Characteristics of data warehouse

Infobright is a column database based on unique patent knowledge grid technology. Infobright is an open source mysql data warehouse solution, which introduces column storage scheme, high-intensity data compression and optimized statistical calculation (similar to sum/avg/group by). Infobright is based on mysql, but it can be installed without MySQL because it comes with one. Mysql can be roughly divided into logical layer and physical storage engine. Infobright mainly implements a storage engine, but because its storage logic is essentially different from that of relational database, it cannot be directly connected to mysql as a plug-in like InnoDB, and its logic layer is mysql's logic layer plus its own optimizer.

Infobright function

Advantages:

The query performance of large amount of data is strong and stable: under the conditions of millions, tens of millions and billions of records, the speed of the same SELECT query statement is 5 ~ 60 times faster than that of ordinary MySQL storage engines such as MyISAM and InnoDB. Efficient query mainly depends on the optimization of query by specially designed storage structure, but the effect of optimization here also depends on the design of database structure and query statement.

The amount of data stored is huge: TB data size, billions of records. Data storage mainly depends on high-speed data loading tools (100 G/ h) and high data compression ratio (>; 10: 1)

High data compression ratio: It is said that the average data compression ratio can reach 10: 1 or above. It can even reach 40: 1, which greatly saves data storage space. High data compression rate mainly depends on column storage and patent-pending flexible compression algorithm.

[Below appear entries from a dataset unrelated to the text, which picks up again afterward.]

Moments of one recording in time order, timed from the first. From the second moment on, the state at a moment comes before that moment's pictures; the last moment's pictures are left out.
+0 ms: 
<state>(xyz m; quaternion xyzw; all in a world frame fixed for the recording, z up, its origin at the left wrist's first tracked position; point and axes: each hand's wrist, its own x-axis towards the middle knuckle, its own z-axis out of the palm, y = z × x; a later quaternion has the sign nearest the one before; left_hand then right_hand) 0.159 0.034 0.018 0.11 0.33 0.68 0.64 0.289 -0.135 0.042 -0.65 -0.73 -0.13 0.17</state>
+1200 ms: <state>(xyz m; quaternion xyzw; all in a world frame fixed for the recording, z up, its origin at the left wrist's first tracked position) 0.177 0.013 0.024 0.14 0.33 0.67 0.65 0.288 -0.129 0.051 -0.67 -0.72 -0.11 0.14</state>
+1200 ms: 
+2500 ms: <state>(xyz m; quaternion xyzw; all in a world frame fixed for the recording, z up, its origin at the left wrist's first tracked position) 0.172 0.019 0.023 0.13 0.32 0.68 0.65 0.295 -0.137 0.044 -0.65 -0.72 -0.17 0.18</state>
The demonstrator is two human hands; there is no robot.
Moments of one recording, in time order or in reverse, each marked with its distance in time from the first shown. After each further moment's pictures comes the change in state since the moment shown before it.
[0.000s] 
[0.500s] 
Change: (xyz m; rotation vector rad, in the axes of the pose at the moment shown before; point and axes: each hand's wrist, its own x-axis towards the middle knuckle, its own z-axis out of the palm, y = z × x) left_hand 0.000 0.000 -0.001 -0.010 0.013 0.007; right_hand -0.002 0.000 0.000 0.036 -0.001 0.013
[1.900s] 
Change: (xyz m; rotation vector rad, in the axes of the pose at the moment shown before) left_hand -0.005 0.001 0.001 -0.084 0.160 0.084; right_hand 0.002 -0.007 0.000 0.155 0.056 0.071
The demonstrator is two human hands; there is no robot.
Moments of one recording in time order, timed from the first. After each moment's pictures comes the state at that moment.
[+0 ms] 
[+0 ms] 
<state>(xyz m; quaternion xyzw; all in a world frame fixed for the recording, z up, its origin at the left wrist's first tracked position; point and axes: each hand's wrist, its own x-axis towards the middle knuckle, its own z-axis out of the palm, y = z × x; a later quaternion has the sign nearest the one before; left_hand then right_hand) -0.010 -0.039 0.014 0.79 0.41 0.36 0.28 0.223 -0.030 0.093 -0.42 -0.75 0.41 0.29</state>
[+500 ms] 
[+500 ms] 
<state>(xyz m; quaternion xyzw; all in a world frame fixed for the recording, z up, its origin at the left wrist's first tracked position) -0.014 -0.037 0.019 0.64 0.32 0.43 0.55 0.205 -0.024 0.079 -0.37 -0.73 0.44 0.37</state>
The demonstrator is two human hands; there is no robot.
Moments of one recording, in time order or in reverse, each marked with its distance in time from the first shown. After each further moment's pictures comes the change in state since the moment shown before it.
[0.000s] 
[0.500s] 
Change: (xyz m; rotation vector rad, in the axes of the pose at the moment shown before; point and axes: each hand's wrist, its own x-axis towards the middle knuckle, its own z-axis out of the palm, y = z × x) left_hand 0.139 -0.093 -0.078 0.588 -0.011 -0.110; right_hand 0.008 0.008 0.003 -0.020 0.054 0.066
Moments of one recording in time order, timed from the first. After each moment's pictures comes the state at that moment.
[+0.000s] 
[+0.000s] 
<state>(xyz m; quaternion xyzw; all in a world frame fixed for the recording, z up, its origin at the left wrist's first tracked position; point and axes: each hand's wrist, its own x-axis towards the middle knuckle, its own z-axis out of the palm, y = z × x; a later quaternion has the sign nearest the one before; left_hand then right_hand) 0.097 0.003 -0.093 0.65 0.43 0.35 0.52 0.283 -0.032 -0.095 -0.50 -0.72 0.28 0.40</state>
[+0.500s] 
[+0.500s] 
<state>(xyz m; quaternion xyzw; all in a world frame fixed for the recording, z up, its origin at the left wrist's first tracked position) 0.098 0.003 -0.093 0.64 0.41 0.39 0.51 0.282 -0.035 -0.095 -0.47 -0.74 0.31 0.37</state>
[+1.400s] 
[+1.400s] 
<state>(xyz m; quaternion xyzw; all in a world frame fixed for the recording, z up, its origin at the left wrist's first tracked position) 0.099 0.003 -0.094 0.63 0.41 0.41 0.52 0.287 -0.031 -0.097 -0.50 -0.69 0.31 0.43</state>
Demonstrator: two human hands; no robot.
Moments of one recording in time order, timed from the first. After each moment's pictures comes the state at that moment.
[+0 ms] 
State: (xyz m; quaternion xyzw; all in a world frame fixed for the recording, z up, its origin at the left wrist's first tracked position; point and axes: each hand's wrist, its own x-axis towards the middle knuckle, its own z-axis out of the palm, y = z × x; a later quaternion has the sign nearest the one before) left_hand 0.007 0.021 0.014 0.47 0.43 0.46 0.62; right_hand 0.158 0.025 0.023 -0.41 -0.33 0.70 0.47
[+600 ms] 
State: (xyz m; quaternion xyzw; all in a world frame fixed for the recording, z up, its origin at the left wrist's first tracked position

Column-based storage: no indexes and partitions. Even if the amount of data is huge, the query speed is very fast. It can be used in data warehouse to process massive data without collection. There is no need to establish an index, which avoids the problems of maintaining the index and expanding the index with data. Each column of data is compressed and stored into blocks, and each knowledgeable grid node records statistical information in blocks instead of indexes to speed up the search.

Quick response to complex aggregate queries: suitable for complex analytical SQL queries, such as SUM, COUNT, AVG and GROUP BY.